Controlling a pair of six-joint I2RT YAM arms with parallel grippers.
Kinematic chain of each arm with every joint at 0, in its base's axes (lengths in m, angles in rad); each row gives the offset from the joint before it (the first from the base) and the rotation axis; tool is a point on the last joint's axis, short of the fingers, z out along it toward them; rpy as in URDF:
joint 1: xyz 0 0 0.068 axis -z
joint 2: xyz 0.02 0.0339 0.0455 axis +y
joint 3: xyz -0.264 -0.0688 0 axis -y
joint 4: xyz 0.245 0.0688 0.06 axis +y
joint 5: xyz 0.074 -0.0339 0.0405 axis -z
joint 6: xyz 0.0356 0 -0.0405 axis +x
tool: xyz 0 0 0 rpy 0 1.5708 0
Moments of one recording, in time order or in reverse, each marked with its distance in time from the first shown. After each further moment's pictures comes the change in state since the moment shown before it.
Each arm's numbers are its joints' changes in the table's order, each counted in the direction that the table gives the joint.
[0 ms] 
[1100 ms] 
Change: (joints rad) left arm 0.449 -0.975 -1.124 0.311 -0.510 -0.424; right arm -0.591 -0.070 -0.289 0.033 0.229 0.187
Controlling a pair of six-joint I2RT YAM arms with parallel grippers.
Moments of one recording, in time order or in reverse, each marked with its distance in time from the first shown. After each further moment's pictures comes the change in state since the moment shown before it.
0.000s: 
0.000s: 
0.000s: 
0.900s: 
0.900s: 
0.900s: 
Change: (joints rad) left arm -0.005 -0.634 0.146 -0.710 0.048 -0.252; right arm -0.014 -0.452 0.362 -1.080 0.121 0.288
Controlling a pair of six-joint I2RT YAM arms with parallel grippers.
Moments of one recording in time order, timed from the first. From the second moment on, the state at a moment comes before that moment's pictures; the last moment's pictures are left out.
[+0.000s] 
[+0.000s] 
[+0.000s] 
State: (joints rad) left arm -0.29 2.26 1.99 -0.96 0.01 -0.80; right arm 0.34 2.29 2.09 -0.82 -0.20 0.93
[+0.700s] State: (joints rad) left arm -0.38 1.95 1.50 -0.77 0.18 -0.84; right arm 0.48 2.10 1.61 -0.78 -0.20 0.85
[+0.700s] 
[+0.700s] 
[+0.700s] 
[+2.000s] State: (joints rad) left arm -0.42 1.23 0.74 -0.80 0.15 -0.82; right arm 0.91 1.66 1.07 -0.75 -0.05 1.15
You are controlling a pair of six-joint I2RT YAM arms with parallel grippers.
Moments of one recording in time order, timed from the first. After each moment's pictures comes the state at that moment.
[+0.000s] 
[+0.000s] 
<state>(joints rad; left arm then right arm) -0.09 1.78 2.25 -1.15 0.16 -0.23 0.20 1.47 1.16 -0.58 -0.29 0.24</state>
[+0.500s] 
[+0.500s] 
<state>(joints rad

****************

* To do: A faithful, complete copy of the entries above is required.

* Result:
Controlling a pair of six-joint I2RT YAM arms with parallel grippers.
Kinematic chain of each arm with every joint at 0, in its base's axes (lengths in m, angles in rad); each row gives the offset from the joint before it (the first from the base) and the rotation axis; tool is a point on the last joint's axis, short of the fingers, z out along it toward them; rpy as in URDF:
joint 1: xyz 0 0 0.068 axis -z
joint 2: xyz 0.02 0.0339 0.0455 axis +y
joint 3: xyz -0.264 -0.0688 0 axis -y
joint 4: xyz 0.245 0.0688 0.06 axis +y
joint 5: xyz 0.074 -0.0339 0.0405 axis -z
joint 6: xyz 0.0356 0 -0.0405 axis +x
tool: xyz 0 0 0 rpy 0 1.5708 0
Moments of one recording, in time order or in reverse, each marked with its distance in time from the first shown. After each further moment's pictures comes the change in state since the moment shown before it.
Each arm's numbers are its joints' changes in the table's order, each counted in the direction that the table gives the joint.
[0 ms] 
[1100 ms] 
Change: (joints rad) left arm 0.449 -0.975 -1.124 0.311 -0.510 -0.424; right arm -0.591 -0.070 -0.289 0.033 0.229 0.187
Controlling a pair of six-joint I2RT YAM arms with parallel grippers.
Moments of one recording, in time order or in reverse, each marked with its distance in time from the first shown. After each further moment's pictures comes the change in state since the moment shown before it.
0.000s: 
0.000s: 
0.000s: 
0.900s: 
0.900s: 
0.900s: 
Change: (joints rad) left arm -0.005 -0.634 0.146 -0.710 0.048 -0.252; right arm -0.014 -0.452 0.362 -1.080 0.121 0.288
Controlling a pair of six-joint I2RT YAM arms with parallel grippers.
Moments of one recording in time order, timed from the first. From the second moment on, the state at a moment comes before that moment's pictures; the last moment's pictures are left out.
[+0.000s] 
[+0.000s] 
[+0.000s] 
State: (joints rad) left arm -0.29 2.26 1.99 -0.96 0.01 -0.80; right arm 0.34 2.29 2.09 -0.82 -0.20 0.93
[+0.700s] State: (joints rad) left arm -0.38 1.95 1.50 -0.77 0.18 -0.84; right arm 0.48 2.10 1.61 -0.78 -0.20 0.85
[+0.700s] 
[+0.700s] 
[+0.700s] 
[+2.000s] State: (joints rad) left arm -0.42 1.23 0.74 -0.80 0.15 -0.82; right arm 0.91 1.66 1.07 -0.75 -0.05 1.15
You are controlling a pair of six-joint I2RT YAM arms with parallel grippers.
Moments of one recording in time order, timed from the first. After each moment's pictures comes the state at that moment.
[+0.000s] 
[+0.000s] 
<state>(joints rad; left arm then right arm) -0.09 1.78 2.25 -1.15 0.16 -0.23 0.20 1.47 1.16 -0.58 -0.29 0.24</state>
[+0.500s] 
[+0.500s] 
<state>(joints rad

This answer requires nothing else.